"For UNICEF, the emergency response to the tsunami, particularly in Aceh, where 170,000 people were killed and 800 kilometers of coastline devastated, remains one of the largest humanitarian operations in the organization's history," UN spokesman Stephane Dujarric said at a daily news briefing here.
"The unprecedented support and financial contributions by individual and corporate donors helped UN agencies such as UNICEF and the World Food Programme (WFP) roll out one of the most complex and wide-reaching emergency operations ever mounted," he said.
Also on Friday, UN Humanitarian Chief Valerie Amos and head of the UN Office for Disaster Risk Reduction (UNISDR), Margareta Wahlstrom, attended commemorative events in Phuket, Thailand.
At an event looking at how far the world has come in the 10 years, Amos noted that the tsunami illustrated that help is needed before, during and after a disaster hits.
Noting that the impact of long-term help in Thailand is evident today, Amos added that the government and partners have worked to rebuild communities and help them better prepare for future shocks.
Ten years since a massive tsunami swept across the Indian Ocean, which killed more than 200,000 people and devastated coastline communities from Indonesia to Somalia, the world today is much better prepared to mitigate such disasters, senior United Nations officials have declared.
"Ten years after the Indian Ocean tsunami, the world has taken significant measures to make the world a safer place against disasters," Wahlstrom said in a press release issued Friday to mark the anniversary.
"We now have more efficient early warning systems and better evacuation procedures in place," she added. "There is also greater understanding and awareness globally of the broad damage that disasters can inflict on our societies."
The world's worst recorded natural disaster hit the Asia Pacific region on Dec. 26, 2004, claiming the lives of 227,000 people in 14 countries and leaving the livelihoods of some 1.4 million survivors in tatters.

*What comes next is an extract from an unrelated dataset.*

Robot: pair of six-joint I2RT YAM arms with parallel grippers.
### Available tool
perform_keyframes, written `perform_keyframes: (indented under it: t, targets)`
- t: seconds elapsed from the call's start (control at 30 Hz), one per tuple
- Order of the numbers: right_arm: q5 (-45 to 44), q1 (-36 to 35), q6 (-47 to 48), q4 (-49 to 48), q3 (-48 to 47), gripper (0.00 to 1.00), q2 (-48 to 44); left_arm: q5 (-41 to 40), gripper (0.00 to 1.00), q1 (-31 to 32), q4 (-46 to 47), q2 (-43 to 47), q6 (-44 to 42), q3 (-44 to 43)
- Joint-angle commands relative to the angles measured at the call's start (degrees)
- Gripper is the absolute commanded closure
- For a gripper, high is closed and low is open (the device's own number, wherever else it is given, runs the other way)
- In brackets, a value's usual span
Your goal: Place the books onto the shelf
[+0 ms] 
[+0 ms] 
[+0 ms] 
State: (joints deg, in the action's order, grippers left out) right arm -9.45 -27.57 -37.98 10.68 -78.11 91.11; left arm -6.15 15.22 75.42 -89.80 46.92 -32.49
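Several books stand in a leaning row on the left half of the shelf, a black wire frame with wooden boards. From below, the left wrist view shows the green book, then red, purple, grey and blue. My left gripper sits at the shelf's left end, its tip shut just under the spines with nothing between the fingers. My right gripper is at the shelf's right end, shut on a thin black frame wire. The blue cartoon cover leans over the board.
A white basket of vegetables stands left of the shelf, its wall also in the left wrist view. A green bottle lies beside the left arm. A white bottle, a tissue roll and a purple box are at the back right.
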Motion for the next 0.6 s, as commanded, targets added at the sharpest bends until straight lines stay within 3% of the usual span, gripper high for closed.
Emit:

While the immediate economic loss caused by the event was estimated at 9.9 billion US dollars, the tsunami has also inflicted long-term environmental and development harm as salt water contaminated the land, wiping out agriculture and damaging forests and ecosystems.
At the same time, the widespread devastation and sheer immensity of the disaster spurred the international community into immediate action. Just three weeks after the tsunami, countries united in Hyogo, Japan, to craft the Hyogo Framework for Action -- the world's first comprehensive agreement on disaster reduction.